Exercise goal - Only the lines containing the string "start" are needed; copy all of them from the listing.

━━━ Data section

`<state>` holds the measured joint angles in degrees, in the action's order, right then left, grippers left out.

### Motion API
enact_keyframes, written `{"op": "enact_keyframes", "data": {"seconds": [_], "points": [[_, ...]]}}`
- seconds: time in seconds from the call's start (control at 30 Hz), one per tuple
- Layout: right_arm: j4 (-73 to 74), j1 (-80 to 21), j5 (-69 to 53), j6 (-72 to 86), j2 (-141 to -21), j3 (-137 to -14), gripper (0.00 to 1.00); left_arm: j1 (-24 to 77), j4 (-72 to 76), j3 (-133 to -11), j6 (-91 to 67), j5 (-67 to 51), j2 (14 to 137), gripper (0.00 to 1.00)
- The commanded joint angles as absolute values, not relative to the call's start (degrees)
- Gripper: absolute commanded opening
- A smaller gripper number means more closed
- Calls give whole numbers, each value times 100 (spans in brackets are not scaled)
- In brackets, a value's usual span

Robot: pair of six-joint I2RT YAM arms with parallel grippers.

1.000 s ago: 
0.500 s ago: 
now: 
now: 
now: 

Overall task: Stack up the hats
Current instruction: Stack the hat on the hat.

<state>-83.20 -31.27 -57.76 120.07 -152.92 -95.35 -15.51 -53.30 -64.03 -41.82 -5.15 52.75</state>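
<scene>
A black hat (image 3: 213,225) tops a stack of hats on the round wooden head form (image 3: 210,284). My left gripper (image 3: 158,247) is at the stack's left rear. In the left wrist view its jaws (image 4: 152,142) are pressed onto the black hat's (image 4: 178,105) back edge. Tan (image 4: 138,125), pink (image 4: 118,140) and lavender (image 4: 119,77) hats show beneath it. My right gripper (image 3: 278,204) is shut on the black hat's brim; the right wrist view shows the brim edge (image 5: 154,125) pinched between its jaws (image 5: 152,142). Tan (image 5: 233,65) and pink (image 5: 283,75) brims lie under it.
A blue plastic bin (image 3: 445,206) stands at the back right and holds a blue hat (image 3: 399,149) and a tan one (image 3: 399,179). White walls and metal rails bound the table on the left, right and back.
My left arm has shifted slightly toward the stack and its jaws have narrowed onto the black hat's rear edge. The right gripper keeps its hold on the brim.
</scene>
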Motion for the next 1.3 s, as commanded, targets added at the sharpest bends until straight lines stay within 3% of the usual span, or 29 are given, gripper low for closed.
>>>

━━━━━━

Problem solution -
- seconds: time in seconds from the call's start (control at 30 Hz), one per tuple
- The commanded joint angles as absolute values, not relative to the call's start (degrees)

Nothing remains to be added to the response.